MCC soccer standout Erik VanFossen says he and his young teammates ready for districts

By Steve Gunn
Local Sports Journal

MUSKEGON – The state high school soccer tournament has been exciting in recent years for Erik VanFossen and the Muskegon Catholic Crusaders.

They have advanced to the district finals in the first three years of VanFossen’s soccer career.

Erik VanFossen

Erik VanFossen

In 2012, they lost a 1-0 double overtime heartbreaker in the final against North Muskegon.

Last fall the Crusaders turned the tables when VanFossen scored the winning goal in the title game, sealing a 1-0 victory over North Muskegon.

MCC went on to advance to the regional final, where it finally bowed out of the tournament with a 1-0 loss to Bellaire.

VanFossen is a senior this year, and would obviously like to see his team advance even further in the state tournament, which begins Monday. But circumstances are bit different this season.

The Crusaders have a very inexperienced roster in 2014 – only two seniors and three juniors out of 26 players – and have won only  two games.

As MCC Coach Bill Moulatsiotis said, “At times we’ve been a jayvee team playing amongst men.”

That means VanFossen, one of the elite players in the area, will have to tie his hopes for senior year glory to a lot of freshmen and sophomores who are still learning the varsity game.

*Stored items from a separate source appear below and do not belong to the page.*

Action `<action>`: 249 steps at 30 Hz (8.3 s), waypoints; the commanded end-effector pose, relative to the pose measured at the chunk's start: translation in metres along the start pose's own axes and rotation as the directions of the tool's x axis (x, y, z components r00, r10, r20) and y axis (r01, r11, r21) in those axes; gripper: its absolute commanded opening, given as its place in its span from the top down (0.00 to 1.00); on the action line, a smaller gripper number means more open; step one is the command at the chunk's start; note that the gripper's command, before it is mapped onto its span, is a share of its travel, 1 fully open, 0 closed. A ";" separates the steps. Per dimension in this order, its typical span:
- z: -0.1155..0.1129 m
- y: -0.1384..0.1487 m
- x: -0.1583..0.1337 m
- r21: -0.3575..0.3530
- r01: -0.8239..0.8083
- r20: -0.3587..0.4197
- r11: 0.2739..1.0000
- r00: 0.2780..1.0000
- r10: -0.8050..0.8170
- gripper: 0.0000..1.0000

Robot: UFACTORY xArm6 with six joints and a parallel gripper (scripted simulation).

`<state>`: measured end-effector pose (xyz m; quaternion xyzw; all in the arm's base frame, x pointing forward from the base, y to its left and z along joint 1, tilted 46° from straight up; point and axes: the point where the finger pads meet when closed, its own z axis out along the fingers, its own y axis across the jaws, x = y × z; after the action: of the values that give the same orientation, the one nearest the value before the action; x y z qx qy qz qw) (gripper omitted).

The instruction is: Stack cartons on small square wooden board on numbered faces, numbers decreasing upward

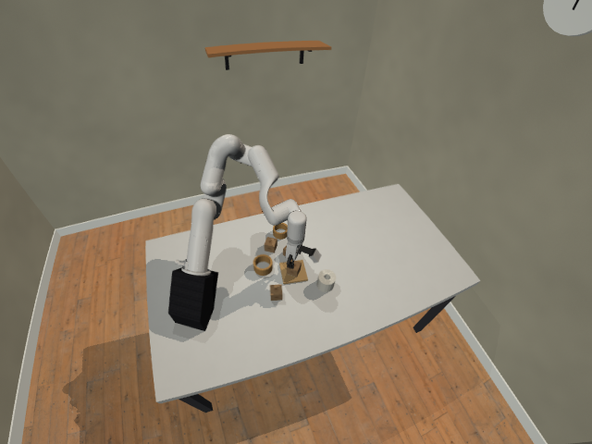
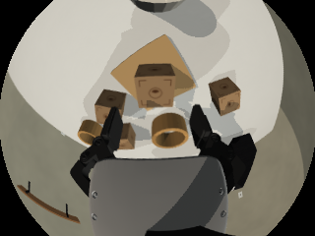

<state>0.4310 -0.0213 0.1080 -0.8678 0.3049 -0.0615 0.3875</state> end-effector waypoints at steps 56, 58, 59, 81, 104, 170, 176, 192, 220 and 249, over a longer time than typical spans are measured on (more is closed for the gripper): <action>-0.018 -0.095 -0.159 0.018 0.915 0.032 0.403 0.402 -0.915 0.00; -0.018 -0.095 -0.161 0.021 0.937 0.031 0.349 0.349 -0.937 0.00; -0.018 -0.095 -0.161 0.021 0.937 0.031 0.349 0.349 -0.937 0.00; -0.019 -0.096 -0.163 -0.003 0.991 0.000 -0.133 -0.133 -0.991 0.00; -0.011 -0.097 -0.163 -0.002 0.991 -0.005 -0.134 -0.134 -0.991 0.00; 0.068 -0.098 -0.163 -0.003 0.991 -0.004 -0.134 -0.134 -0.991 0.00; 0.073 -0.097 -0.163 -0.003 0.991 -0.002 -0.134 -0.134 -0.991 0.00; 0.076 -0.096 -0.163 -0.003 0.991 0.000 -0.133 -0.133 -0.991 0.00; 0.076 -0.096 -0.163 -0.003 0.991 0.000 -0.133 -0.133 -0.991 1.00; 0.060 -0.098 -0.163 -0.002 0.991 -0.006 -0.134 -0.134 -0.991 1.00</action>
<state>0.3697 0.1685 0.1473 -0.8009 -0.4521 -0.3323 0.2091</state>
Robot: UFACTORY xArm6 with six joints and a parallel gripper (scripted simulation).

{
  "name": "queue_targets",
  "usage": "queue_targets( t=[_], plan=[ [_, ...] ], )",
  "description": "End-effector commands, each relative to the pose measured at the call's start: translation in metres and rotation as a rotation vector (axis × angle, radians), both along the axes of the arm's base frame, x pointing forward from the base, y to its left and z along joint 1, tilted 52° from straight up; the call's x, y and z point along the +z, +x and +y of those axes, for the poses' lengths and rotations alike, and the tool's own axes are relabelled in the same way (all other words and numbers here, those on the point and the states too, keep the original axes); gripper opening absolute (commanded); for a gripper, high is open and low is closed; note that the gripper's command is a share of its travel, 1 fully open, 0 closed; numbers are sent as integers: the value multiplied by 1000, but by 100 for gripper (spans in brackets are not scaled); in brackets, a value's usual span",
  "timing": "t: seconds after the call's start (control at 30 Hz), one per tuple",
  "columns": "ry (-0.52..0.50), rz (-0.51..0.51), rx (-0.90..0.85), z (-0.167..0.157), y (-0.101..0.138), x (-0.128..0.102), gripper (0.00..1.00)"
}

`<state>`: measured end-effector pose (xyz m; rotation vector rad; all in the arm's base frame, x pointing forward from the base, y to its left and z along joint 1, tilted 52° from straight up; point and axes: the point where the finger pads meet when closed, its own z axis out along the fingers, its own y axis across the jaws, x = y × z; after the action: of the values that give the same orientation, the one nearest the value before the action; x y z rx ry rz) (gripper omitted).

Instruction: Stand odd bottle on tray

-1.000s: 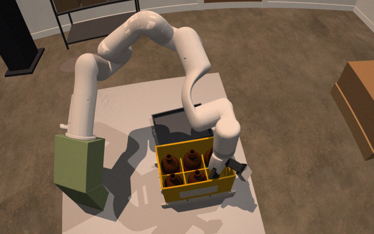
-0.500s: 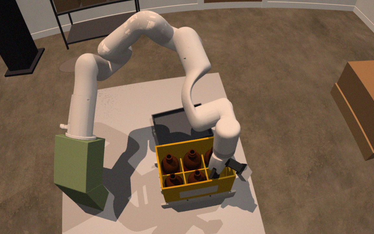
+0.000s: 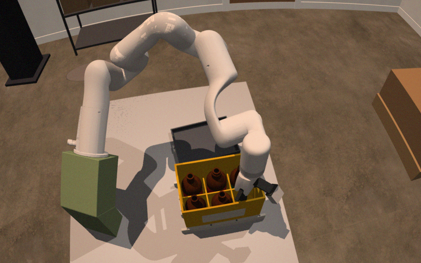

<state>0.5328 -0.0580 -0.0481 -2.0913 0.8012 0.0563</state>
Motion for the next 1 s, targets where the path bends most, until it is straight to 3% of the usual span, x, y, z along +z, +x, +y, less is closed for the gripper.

But VanFossen has been pushing the younger players to improve, and thinks the tournament may bring out the best in his team.

“I think we’re ready,” said VanFossen, whose team opens district play Wednesday at Hart. “This year we joined the Lakes 8 Conference and played really good competition. I think we’re ready now for Division 4 teams.

“Our team has improved in leaps and bounds. Every game we’ve been getting better and better. It’s still pretty frustrating once in a while, but I’ve learned to deal with it.”

VanFossen started playing soccer at a very young age and spent time with the Muskegon Lakers youth traveling team.

He played football in the eighth grade, which is not surprising for a kid who attends attends football-crazy MCC. But he quickly decided that soccer was his sport of choice in the fall. He followed in the footsteps of his older brother, Will VanFossen , who also played varsity soccer at MCC, graduating in 2012.

“I like the freedom you have when you’re out on the field, and it’s what I grew up with,” said VanFossen, who is also a standout in varsity basketball and track, but hopes to play soccer in college.

At 6-2 and 170 pounds, VanFossen has the type of frame that makes him difficult to defend. He also has speed, ball-handling skills, a very hard shot, and most importantly, a burning desire to win.

Last year he earned first team River Valley Conference honors and was a strong candidate for the Division 4 All-State team, according to Moutlatsiotis.

This year he has 12 goals and nine assists, good numbers that would obviously be higher if he played on a more experienced team.

VanFossen has advanced to the point where he no longer has a traditional soccer position. He started as a midfielder, but now MCC Coach Bill Moulatsiotis says his position is referred to as “liberal,” which means he can go pretty much where he wants to go on the field.

“He’s really strong on the ball – it’s really hard to knock him off the ball,” Moulatsioutis said. “His balance is very good, his vision is coming along, and his shot is very strong. I give him license to shoot from midfield if he thinks he has a chance to make it count.

“Everything runs through Erik, way or the other. The team goes as he goes. His game is more mature than most other kids.”

While the Crusaders have clearly struggled in their first year in the Lakes 8 Conference, playing traditional powers like Spring Lake and Fruitport, their steady improvement has been obvious.

They gave Spring Lake and Fruitport all they could handle the second time around, dropping a 2-0 decision to the Lakers and losing 1-0 to the Trojans.

A lot of the improvement can be traced to VanFossen’s leadership, according to Moulatsiotis.

“Just as much as he demands out of himself he demands from his teammates,” Moulatsiotis said. “He hustles to get a ball and if he doesn’t see you hustling he gets very upset – justifiably,” Moulatsiotis said. “He pushes everyone to be better.

“He’s part of my first senior class that I’ve coached all the way through, and he was my first project. He started as a freshman and really has become a great leader. It’s been wonderful to watch him develop that way. As long as I’m here I will be telling the players about that kid.”

Regardless of what happens in the district tournament, Moulatsiotis expects VanFossen’s hard work to pay off at some point. A few years down the road, when the young players mature and start winning a lot of games, they will be able to look back and recognize how their senior leader helped them develop, according to the coach.

VanFossen can appreciate that possibility, but would rather win right now.

“I don’t want to be done,” he said. “I definitely want it right now. I think having played on good teams the last couple years, my expectations are higher. I hate to lose.

“But if I could come back in three years and see these freshmen doing great things, that would be rewarding. I could see it happening.”